蓝良也哆哆嗦嗦地在跟弹幕聊天,“偶像综艺节目都这么真实的吗……我也不知道啊?!没人跟我说过当偶像会有生命危险啊!火?什么火?”
蓝良扭过头去。坍塌已经结束了,没有新的震动传来,但刚才倾倒而出的液体应该是火油,此刻不知何处燃起了火,很快蔓延了三栋房屋。
炽热的烈焰裹住了木质结构。建筑表皮很快在炙烤下崩裂发黑,整片房区像一颗被扔进壁炉的心脏,皱缩、哀嚎着。一**气浪贴着地面卷起黑色的灰烬,浓烟升起,炽红的火光照亮了大半片夜空。
碎裂神像也被火焰所包围,无人收拾的雪白骨架变得赤红又转黑,骨架旁掉落在地的神像头颅上,女神垂目,似是落泪。
偶像们和录制组一时也愣住,只是沉默地看着这幅毁灭的景象。摄像组不由自主地架起摄像机拍摄起来。
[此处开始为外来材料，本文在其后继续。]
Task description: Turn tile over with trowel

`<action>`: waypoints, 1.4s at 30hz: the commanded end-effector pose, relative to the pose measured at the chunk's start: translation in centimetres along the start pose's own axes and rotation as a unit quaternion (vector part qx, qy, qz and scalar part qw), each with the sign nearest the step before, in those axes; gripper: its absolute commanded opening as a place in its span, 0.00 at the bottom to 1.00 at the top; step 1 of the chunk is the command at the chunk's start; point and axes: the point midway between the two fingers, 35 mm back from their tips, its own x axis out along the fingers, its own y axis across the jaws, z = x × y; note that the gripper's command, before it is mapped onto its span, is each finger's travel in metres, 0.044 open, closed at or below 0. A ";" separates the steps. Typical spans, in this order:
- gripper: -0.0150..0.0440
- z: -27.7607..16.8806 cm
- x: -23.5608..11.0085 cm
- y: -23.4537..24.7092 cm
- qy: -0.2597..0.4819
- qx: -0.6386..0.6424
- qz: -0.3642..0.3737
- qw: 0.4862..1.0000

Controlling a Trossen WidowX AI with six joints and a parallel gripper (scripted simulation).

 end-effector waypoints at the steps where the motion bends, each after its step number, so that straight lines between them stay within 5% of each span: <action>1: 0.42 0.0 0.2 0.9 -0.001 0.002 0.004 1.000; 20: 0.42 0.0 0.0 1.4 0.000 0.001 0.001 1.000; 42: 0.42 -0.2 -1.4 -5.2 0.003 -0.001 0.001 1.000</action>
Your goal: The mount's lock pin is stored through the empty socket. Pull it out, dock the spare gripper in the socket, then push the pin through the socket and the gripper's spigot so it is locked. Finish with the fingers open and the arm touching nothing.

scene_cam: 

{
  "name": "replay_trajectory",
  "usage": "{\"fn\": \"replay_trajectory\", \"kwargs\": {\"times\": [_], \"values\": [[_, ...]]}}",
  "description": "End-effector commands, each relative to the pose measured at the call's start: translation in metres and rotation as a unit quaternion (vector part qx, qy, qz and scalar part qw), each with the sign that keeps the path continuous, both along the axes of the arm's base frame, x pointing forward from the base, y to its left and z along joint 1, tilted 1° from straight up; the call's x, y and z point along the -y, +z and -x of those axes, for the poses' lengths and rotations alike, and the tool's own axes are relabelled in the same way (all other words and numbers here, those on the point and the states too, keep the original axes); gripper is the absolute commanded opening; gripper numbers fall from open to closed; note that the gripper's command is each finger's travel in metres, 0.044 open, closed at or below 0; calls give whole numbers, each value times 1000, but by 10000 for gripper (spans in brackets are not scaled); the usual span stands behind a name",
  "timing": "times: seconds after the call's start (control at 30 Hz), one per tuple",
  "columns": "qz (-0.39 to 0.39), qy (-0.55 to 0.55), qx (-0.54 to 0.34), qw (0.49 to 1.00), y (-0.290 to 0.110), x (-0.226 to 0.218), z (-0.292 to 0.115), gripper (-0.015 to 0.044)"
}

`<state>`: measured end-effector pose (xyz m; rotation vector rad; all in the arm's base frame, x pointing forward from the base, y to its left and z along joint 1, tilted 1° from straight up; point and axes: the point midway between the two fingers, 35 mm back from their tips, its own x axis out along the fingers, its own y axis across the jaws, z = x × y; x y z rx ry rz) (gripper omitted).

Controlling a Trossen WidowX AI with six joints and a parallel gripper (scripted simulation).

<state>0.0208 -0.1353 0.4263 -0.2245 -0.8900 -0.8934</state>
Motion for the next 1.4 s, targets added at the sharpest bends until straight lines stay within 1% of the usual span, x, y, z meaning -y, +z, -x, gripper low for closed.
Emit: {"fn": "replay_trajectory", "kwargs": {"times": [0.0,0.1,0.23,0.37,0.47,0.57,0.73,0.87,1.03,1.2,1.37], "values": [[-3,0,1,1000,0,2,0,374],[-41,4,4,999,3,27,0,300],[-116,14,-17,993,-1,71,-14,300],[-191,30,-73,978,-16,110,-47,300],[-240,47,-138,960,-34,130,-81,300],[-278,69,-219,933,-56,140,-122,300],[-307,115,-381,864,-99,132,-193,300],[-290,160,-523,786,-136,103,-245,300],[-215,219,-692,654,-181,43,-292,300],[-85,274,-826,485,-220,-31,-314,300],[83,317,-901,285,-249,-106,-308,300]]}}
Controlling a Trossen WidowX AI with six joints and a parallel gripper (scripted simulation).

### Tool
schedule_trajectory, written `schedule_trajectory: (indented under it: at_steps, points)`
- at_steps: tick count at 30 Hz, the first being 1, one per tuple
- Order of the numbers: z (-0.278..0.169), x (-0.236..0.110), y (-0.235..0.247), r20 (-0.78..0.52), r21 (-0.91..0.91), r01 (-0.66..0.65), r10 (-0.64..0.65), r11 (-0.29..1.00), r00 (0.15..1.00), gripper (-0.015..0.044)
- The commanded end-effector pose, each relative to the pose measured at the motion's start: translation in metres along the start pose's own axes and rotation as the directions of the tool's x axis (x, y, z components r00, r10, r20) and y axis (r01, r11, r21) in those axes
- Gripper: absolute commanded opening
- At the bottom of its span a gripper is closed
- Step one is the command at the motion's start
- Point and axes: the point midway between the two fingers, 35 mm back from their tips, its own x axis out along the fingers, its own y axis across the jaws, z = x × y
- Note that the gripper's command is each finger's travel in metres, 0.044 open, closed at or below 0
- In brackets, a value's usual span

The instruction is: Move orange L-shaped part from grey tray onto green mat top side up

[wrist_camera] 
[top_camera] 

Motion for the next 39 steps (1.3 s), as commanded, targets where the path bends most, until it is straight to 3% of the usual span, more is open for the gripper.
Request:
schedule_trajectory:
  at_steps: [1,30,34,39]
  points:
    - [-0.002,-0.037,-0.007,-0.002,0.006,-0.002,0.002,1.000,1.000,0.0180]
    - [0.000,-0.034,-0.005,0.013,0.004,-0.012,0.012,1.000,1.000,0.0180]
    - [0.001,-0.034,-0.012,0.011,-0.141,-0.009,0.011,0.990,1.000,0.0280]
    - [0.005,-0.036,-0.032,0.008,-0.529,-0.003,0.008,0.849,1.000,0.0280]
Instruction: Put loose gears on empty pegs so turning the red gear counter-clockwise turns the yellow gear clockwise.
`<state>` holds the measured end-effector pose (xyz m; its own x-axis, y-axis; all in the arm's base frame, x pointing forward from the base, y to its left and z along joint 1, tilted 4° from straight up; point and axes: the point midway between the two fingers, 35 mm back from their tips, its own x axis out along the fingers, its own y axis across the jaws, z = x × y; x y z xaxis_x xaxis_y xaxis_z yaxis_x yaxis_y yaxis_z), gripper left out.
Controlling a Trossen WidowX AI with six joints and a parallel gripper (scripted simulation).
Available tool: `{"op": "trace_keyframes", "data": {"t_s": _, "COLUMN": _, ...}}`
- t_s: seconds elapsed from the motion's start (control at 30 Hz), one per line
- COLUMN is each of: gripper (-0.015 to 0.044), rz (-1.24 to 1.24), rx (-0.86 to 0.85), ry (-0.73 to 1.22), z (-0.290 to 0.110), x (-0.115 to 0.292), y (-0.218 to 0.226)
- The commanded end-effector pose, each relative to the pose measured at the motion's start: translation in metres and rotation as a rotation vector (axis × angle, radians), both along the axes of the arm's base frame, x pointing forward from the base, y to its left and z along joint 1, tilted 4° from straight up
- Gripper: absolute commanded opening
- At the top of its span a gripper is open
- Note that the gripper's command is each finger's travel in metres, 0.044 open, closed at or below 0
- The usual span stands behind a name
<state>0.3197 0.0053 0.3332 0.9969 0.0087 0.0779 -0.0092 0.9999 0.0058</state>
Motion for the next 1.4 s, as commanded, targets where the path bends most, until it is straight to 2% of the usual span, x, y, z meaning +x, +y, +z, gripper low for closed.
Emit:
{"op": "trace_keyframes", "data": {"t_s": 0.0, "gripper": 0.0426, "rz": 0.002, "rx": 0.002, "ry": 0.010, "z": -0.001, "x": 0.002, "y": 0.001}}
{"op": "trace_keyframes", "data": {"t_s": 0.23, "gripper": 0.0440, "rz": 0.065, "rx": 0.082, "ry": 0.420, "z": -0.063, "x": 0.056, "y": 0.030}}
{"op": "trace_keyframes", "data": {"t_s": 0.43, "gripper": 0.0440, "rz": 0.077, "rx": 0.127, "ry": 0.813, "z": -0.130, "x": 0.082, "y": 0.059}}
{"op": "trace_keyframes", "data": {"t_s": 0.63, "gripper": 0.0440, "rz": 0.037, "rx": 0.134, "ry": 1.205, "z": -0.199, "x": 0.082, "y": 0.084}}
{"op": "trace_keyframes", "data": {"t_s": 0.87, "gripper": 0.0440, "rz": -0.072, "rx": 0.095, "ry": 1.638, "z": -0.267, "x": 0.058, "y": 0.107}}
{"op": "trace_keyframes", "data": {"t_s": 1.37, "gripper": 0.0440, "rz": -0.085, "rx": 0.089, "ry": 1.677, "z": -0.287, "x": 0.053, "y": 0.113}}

他们忽然有一种共鸣:这才是这个被诅咒的时代的真正落幕。
助理怎么数都觉得人数不对,忽然想起一个红毛,“天城燐音呢?”
蓝良闻言抬头看了一圈,也尖叫起来:“一彩!一彩在哪儿?”
一彩刚在清水家的房子里。液体顺着地板流淌的时候他就闻出了火油味,当即准备离开房屋。
但他身在二楼,回到客厅的时候发现一道不知从何而来的闸门降下在通往一楼的楼梯附近。窗户附近也是,不管是什么机关,这个机关应该是要置身处这一层的人于死地。
一彩倒不慌。肯定不是针对自己,那他就能找到其他出去的地方。
客厅有一个没什么使用痕迹的地炉,比起楼下的那个,这里的这个像是需要和楼上的人一起吃饭才会上来使用。二楼家具很少,一彩拉了张桌子过来,沿着地炉的绳子爬上去。